制度の章でも触れたように、現行の制度にはいくつかの課題がありますが、今後はさらに受け入れを拡大しながら、外国人労働者が安心して働ける環境を整備していく必要があります。
本章では、政府の取り組みや規制緩和の動向、受け入れにおける課題を中心にご紹介します。
政府の取り組みと規制緩和
外国人労働者を受け入れるための枠組みは、これまで段階的に整備されてきました。
深刻な人手不足が懸念される建設業界に対して、政府や関係機関はさらなる受け入れ拡大に向けてさまざまな施策を講じています。
技能実習制度の見直し
「国際協力」としての側面と、実際には「人手不足を補う労働力」としてのギャップを埋めるべく、技能実習制度の改善が図られています。
監理団体や受け入れ企業に対する監査の強化や、実習生の相談窓口の整備などが進められ、より適切な運用を目指す取り組みが行われています。
特定技能制度の拡充
特定技能制度には1号と2号があり、2号では在留期間の更新回数に上限がなく、家族帯同も可能になります。
建設業界は特定技能2号に移行が認められている業種であるため、政府としては、特定技能2号への移行基準を明確化するなど、制度をさらに使いやすくするための見直しを行うことで、外国人材の定着・長期就労を後押ししています。
多言語対応や生活支援施策
外国人労働者の受け入れによるトラブルやミスマッチを減らすため、入国在留管理庁や地方自治体を中心に、多言語での情報提供や生活支援窓口の設置などが進められています。
これらは言語や文化の壁を最小限にし、円滑なコミュニケーションや定着を促すことが狙いです。
外国人受け入れへの課題
外国人労働者の受け入れが拡大する一方で、解決すべき課題も多く存在します。
多国籍な人材が集まると、その分コミュニケーション上のトラブルが起きやすくなります。
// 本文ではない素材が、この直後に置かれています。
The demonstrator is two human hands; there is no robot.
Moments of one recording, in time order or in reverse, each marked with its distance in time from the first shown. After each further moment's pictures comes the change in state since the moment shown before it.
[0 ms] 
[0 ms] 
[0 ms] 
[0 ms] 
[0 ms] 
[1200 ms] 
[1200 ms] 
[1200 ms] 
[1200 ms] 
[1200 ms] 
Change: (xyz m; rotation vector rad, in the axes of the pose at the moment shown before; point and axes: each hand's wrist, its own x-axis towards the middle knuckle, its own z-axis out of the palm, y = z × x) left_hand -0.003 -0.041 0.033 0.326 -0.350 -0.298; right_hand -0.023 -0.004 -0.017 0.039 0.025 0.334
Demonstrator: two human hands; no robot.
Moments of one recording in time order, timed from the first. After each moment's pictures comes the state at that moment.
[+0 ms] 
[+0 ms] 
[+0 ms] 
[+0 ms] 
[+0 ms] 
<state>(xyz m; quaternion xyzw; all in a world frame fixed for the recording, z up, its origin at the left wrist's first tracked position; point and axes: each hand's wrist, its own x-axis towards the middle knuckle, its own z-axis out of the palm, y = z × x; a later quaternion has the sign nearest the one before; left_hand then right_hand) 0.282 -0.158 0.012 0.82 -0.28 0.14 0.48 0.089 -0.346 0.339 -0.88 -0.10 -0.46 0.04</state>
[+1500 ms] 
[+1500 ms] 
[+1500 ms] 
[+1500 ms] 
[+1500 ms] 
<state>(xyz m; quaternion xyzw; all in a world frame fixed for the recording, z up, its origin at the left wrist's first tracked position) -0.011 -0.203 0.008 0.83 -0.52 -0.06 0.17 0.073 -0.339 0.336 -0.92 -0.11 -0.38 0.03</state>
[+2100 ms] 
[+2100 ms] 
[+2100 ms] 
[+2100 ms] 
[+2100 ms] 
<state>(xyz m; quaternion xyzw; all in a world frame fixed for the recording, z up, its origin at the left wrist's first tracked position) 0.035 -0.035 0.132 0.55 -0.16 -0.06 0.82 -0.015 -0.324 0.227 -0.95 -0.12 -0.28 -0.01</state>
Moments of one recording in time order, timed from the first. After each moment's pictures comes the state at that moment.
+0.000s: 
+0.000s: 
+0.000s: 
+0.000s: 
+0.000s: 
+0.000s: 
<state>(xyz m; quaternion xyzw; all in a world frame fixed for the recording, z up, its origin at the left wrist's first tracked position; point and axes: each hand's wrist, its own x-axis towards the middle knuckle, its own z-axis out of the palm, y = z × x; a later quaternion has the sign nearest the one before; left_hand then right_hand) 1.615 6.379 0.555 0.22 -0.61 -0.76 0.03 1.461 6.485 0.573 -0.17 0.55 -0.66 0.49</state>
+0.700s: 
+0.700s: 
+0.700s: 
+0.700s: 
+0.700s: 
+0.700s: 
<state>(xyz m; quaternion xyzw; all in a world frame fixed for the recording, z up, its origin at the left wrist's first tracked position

またすでにご紹介したように、技能実習制度における不正や、特定技能で来日した外国人への不当な待遇などの労働条件の整備は監督機関による指導・検査体制の強化が求められています。
特定技能2号へ移行すると長期就労や家族帯同が可能になる場合がありますが、そのプロセスや要件がわかりにくく、外国人本人や受け入れ企業が十分に活用しきれていないという現状があります。
また、外国人労働者が日本で働き続けることで具体的にどのようなキャリアを築いていけるのか、事例がまだ少ないため、企業側も明確に説明しにくいのが実情です。
一方で、キャリアビジョンを提示できる企業は、外国人労働者に対して魅力的な就労環境をアピールができるため、こうした仕組みづくりを進めていくことが企業側にも求められています。
まとめ
本記事では、建設業界における外国人労働者の現状や受け入れの仕組み、日本国内で働くために必要な制度などについてご紹介してきました。
現状でも多くの方が技能実習制度や特定技能制度を活用して、建設現場で活躍しています。
一方で、言語や文化の壁、待遇改善、キャリアパスの不透明さといった課題が依然として存在するのも事実です。
建設業界に限らず、どの業界でも人材の確保は業界の成長のためには欠かすことができません。
今回のように近年のトレンドであるトピックに対して、建設業界はどのような現状になっているのかや、今後について考えることで、業界の将来性を分析できます。
また、さらに細分化し、自身の興味がある業界や企業ではどのようなアプローチが取られているかを調べることによってより、詳細な分析を行えます。
今後のキャリアを考える際にもぜひトレンドやニュースなどの情報収集や、そこに対しての考察をする習慣をつけていきましょう。